_The problem_
For the entries below, report every line that includes the word "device".

_Data supplied_
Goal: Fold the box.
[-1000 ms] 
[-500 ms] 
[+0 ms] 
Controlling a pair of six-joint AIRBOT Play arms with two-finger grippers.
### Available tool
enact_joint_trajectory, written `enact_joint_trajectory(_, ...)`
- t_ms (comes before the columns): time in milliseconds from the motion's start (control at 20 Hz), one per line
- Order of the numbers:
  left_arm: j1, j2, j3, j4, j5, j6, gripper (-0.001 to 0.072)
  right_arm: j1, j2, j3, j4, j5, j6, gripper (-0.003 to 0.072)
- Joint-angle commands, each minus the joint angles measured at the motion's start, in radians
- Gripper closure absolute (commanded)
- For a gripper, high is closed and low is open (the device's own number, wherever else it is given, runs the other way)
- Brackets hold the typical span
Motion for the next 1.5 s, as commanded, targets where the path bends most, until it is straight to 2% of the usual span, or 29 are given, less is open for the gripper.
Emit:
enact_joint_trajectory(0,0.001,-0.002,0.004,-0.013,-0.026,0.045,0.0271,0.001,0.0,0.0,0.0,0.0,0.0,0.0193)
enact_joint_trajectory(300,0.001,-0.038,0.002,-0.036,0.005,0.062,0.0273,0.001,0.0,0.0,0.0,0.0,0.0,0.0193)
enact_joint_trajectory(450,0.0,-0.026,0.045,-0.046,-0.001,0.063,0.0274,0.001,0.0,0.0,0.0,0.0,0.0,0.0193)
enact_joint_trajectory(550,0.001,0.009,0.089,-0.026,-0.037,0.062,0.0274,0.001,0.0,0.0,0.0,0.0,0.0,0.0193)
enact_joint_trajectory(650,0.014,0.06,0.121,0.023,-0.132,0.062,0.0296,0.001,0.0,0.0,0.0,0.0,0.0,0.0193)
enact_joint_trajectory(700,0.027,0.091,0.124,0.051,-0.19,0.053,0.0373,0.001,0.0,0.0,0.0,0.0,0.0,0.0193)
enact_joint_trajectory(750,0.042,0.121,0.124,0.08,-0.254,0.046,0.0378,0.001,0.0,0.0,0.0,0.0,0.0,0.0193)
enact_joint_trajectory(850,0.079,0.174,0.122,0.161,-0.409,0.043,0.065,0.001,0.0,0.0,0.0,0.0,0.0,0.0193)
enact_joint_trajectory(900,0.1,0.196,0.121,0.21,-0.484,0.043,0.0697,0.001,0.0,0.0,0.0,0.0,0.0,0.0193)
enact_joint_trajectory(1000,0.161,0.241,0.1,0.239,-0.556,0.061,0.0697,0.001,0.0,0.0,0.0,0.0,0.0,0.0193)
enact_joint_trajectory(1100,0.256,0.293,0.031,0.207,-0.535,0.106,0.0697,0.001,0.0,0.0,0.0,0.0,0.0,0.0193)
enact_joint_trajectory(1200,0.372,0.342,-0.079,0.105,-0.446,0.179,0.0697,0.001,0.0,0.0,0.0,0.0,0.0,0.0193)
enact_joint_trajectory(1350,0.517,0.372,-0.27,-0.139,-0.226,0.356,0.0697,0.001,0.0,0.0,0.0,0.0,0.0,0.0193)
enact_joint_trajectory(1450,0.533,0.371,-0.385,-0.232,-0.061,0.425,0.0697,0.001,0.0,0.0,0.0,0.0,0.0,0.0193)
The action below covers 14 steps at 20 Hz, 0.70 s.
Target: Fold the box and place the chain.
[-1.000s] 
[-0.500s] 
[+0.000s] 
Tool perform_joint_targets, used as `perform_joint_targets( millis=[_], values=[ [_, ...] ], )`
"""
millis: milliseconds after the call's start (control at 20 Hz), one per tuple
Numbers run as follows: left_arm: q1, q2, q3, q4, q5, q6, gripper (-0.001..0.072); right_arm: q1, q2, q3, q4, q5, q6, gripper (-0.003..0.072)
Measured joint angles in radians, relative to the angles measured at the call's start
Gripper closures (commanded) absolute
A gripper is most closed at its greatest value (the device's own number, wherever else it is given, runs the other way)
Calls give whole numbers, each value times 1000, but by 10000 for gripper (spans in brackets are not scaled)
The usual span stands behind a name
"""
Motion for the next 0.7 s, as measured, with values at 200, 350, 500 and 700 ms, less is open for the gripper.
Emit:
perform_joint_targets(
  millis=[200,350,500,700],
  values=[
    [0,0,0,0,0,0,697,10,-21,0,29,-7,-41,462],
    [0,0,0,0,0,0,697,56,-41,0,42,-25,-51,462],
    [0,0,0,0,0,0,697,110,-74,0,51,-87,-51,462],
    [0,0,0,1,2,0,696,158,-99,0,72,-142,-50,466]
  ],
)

_Answer area_
- For a gripper, high is closed and low is open (the device's own number, wherever else it is given, runs the other way)
A gripper is most closed at its greatest value (the device's own number, wherever else it is given, runs the other way)

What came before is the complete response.